* [Exercise brief]: Take every line from the entries below that includes the word "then" and copy it.

* [Exercise input]:
--- START ---
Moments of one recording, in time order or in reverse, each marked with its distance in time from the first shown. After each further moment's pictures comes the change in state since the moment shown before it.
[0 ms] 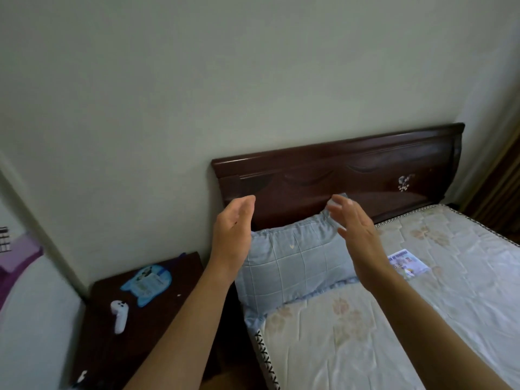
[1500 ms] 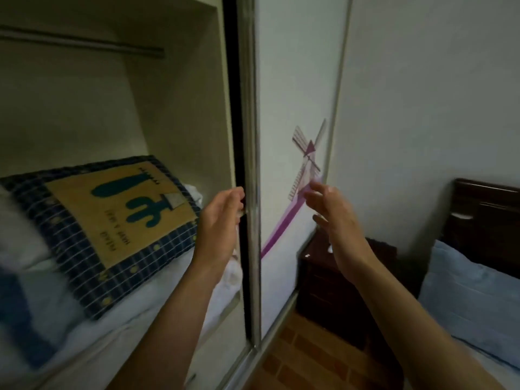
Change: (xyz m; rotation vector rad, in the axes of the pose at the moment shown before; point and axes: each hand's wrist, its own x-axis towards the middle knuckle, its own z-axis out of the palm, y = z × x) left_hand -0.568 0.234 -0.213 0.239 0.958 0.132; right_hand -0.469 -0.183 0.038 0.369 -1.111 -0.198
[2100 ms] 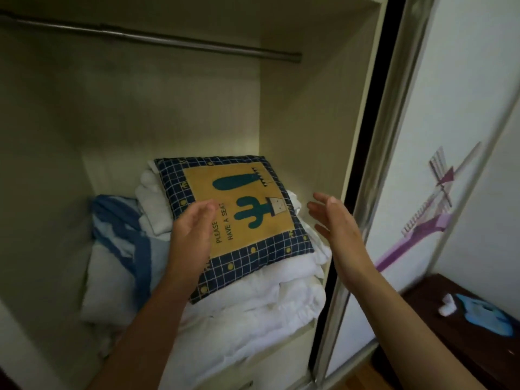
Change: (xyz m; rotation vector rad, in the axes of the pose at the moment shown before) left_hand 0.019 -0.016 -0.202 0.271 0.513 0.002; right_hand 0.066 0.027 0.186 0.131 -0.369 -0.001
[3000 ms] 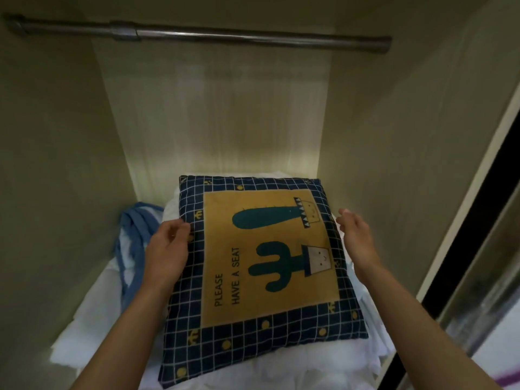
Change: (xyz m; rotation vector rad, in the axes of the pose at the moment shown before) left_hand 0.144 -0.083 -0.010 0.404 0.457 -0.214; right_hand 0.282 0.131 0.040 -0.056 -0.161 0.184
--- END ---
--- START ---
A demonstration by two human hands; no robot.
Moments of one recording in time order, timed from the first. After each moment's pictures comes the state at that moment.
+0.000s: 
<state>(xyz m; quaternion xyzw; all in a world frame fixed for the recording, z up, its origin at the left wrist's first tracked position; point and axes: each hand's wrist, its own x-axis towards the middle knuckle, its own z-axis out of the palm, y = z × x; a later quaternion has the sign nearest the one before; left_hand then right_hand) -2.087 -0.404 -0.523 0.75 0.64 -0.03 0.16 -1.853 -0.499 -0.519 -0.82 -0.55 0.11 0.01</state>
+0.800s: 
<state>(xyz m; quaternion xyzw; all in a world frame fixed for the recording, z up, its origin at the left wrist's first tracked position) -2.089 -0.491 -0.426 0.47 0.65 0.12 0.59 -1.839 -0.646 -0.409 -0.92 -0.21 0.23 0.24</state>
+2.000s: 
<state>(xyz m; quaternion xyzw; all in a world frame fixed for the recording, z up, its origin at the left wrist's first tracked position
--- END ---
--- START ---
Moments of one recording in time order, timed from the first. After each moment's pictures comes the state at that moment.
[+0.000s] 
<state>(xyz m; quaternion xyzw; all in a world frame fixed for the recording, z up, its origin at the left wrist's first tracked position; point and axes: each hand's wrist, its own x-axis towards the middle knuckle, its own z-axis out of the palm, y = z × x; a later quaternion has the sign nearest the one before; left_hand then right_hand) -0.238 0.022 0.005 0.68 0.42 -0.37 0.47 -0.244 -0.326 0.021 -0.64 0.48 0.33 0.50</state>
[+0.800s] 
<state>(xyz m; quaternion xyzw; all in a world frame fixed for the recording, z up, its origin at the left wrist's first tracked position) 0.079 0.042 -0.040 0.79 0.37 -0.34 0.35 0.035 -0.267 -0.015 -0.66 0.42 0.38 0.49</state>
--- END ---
* [Your solution]:
<state>(xyz m; quaternion xyzw; all in a world frame fixed for the recording, z up, its origin at the left wrist's first tracked position; point and axes: each hand's wrist, its own x-axis towards the middle knuckle, its own z-axis out of the palm, y = z × x; a later quaternion has the sign nearest the one before; left_hand then right_hand) -2.087 -0.404 -0.523 0.75 0.64 -0.03 0.16 -1.853 -0.499 -0.519 -0.82 -0.55 0.11 0.01</state>
<state>(xyz m; quaternion xyzw; all in a world frame fixed for the recording, z up, its origin at the left wrist's first tracked position; point and axes: each hand's wrist, its own x-axis towards the middle knuckle, its own z-axis out of the palm, y = z × x; a later quaternion has the sign nearest the one before; left_hand then right_hand) -0.238 0.022 0.005 0.68 0.42 -0.37 0.47 -0.244 -0.326 0.021 -0.64 0.48 0.33 0.50</state>

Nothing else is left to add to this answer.